Why the service cascade was so disruptive across APIs
The Tenant Service is located within the API authorization path of Cloudflare. When that service slowed down, authorization checks were unable to finish, causing 5xx errors across various APIs and taking parts of the dashboard offline. It’s textbook: a cowpath on a common dependency grinds to a halt; the slowdown is then transmitted across other, unrelated endpoints.
Such is the catch-22 of tightly coupled microservices. It only takes one single noisy neighbor to bring down a neighborhood where guardrails are thin — especially if retries are unbounded and clients treat failure as an invitation to try again now.
What customers likely noticed during the Cloudflare outage
Users started complaining about dashboard failures, and API calls responded with server errors.
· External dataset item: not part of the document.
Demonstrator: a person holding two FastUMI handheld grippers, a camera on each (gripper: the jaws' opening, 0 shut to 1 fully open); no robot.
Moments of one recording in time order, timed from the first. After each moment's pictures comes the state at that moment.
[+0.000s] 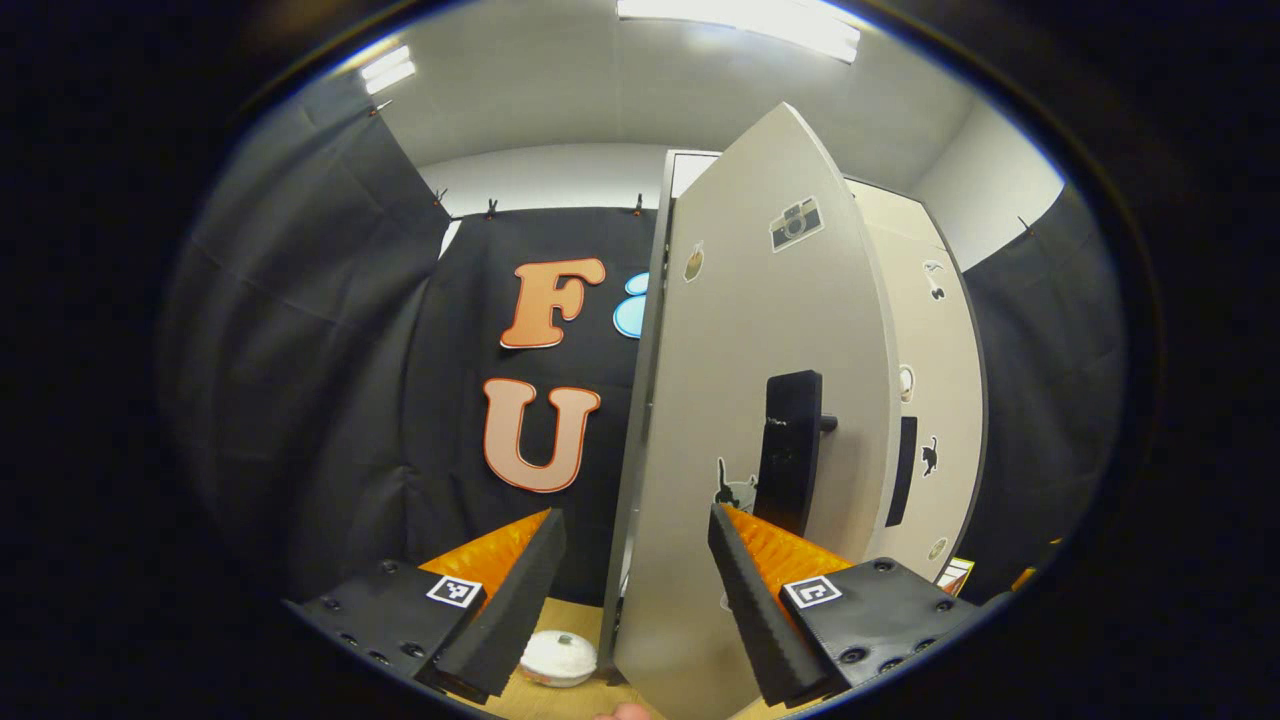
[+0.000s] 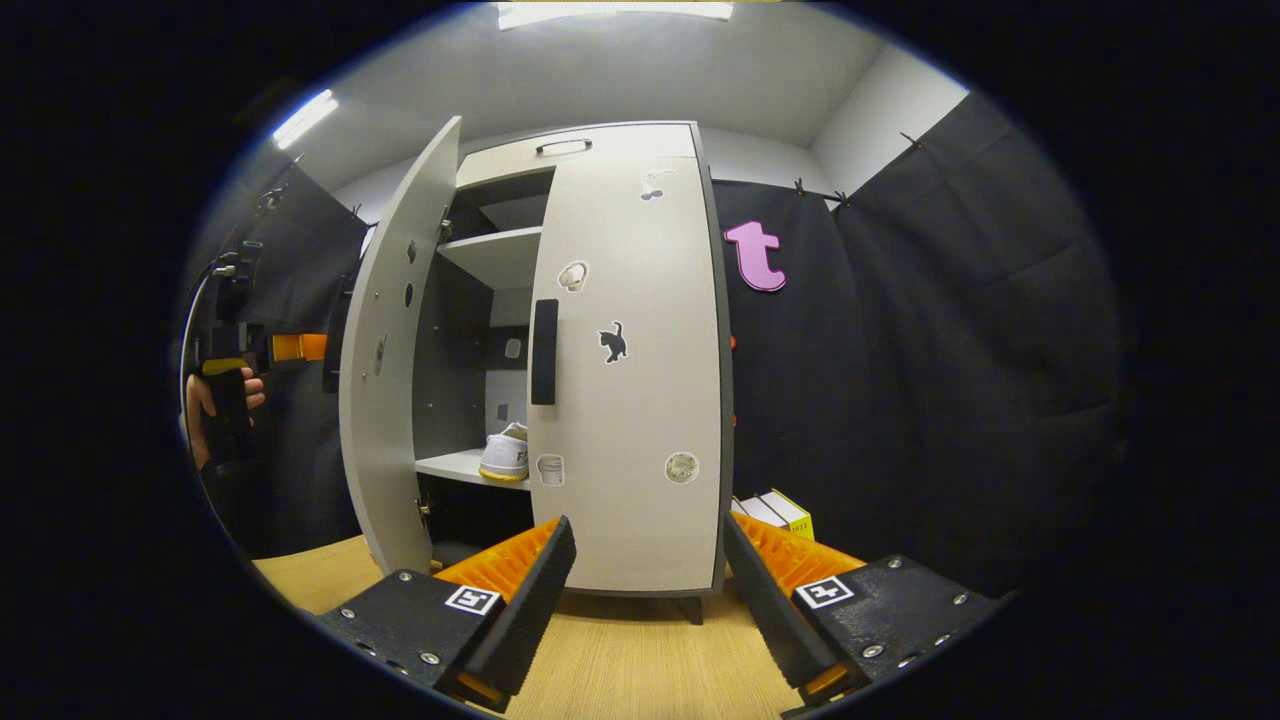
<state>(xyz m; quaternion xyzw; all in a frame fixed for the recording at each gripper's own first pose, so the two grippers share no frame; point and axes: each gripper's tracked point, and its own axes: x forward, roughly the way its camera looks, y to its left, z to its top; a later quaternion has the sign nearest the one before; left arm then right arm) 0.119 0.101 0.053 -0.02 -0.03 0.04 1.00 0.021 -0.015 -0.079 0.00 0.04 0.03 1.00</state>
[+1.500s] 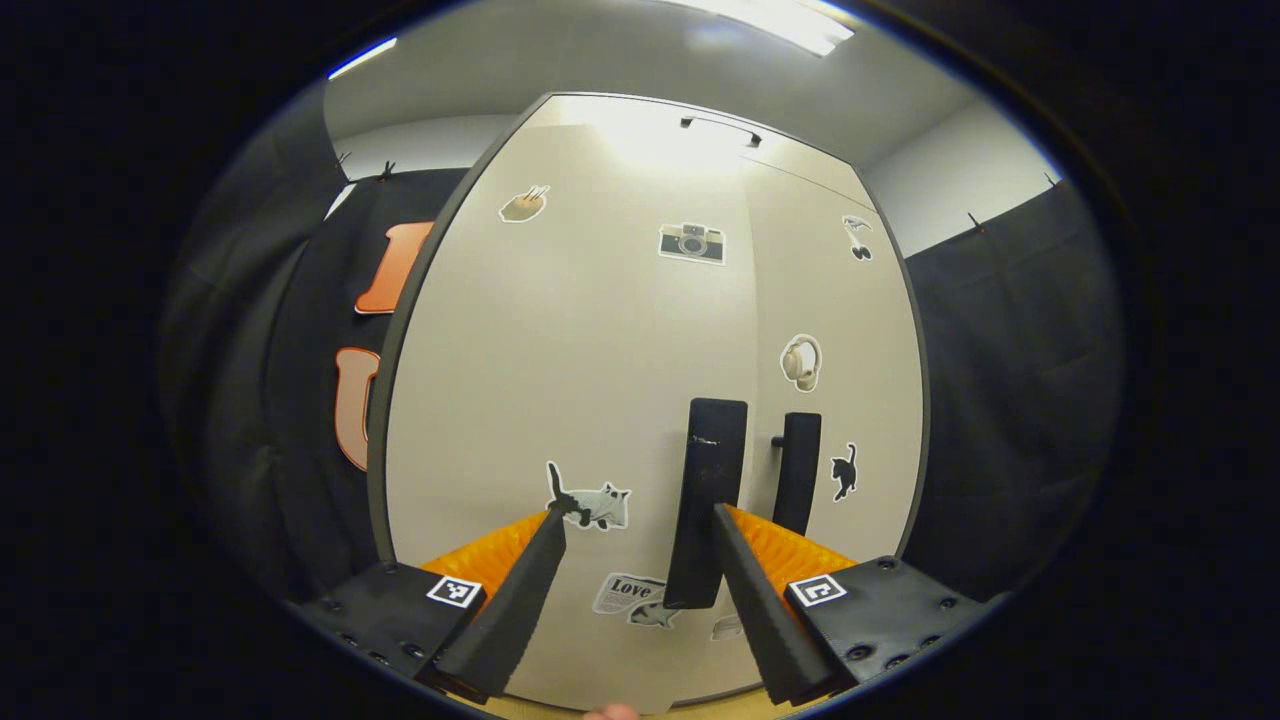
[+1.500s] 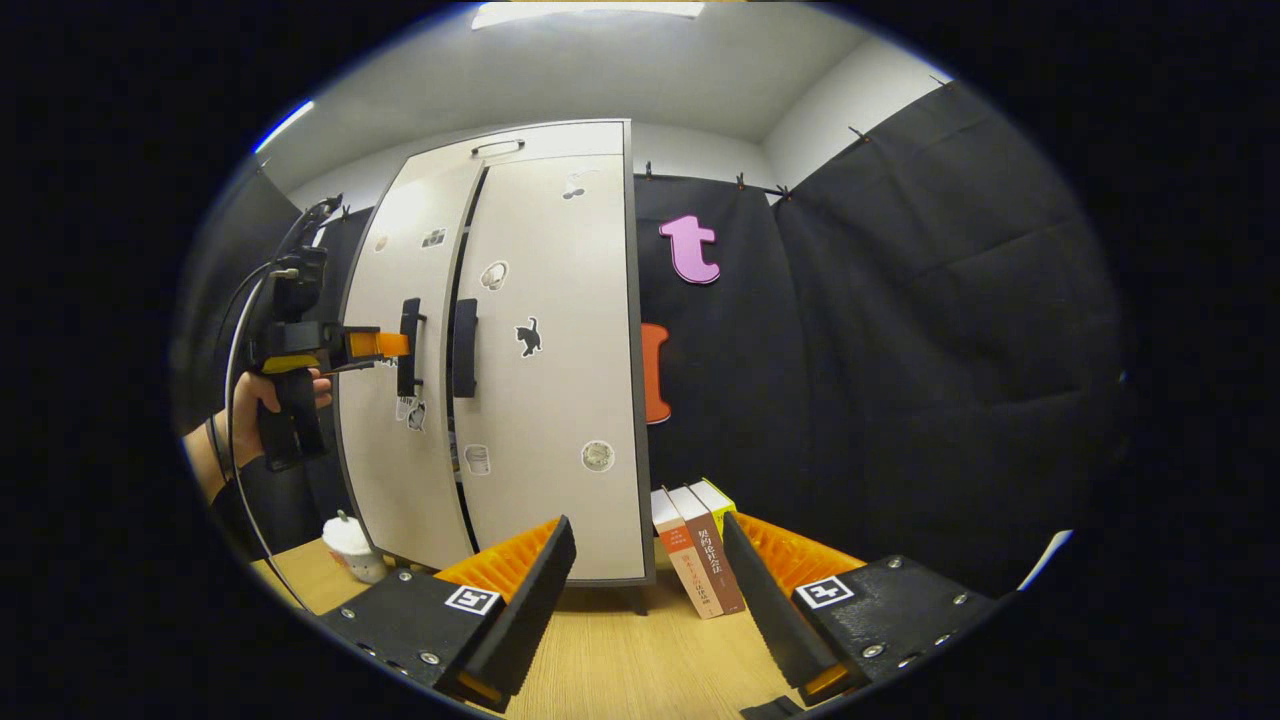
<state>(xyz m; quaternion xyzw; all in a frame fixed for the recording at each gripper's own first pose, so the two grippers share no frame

Because the outage affected internal authorization and not the global edge, it didn’t resemble the widespread application downtime of previous industry outages. Yet, for developers who were manipulating DNS, firewall rules or Workers scripts using the dashboard or API, it was a real inconvenience.

It’s a reminder that reliability is not just about keeping traffic moving at the edge; it’s also about defending the control plane that spits out and approves that traffic.
Lessons for API resilience and defending control planes
There are some familiar anti-patterns embedded in this failure. Client-driven storms require server-side rate-limiting and back pressure: token buckets to bound per-tenant or per-IP calls, sliding windows for burst smoothing, “shed load” responses before services fall on their knees. Bounded exponential backoff and jittered retry, as suggested in Google’s Site Reliability Engineering guide, prevent clients from locking into a single destructive pulse.
Platform-side, circuit breakers and bulkheads prevent an authorization service from being a systemic single point of failure. Short-TTL caches on non-sensitive attributes can pare redundant calls; idempotency keys can defuse duplicate work; and feature flags with safe rollback allow teams to back out a bad change faster than a full deploy cycle. Chaos testing — popularized by Netflix’s engineering practice — can expose where retry storms and dependency loops are going to bite when the going gets tough.
Not even DDoS experts are safe from self‑inflicted outages
The irony burns because Cloudflare will repeatedly release reports detailing record-breaking DDoS waves and how it blocks gargantuan application-layer floods from its network.
But history reveals that the self-inflicted outage is a hazard, without respect to party or ideology. One configuration flag led to a highly publicized 2021 CDN outage for another provider, while in the same year, a routing change was responsible for blacking out global usage of one social network for hours. Complexity is undefeated.
Cloudflare said that systems were returning to normal and apologized for the disruption. The lesson is not that someone got something wrong; it’s about the system itself. When a dashboard running on a platform inadvertently brings down the platform, you make your resilience and reliability patterns assume that any client — even one of your other clients — is misbehaving. Build for that, and self‑DDoS becomes a test case instead of tomorrow’s headline.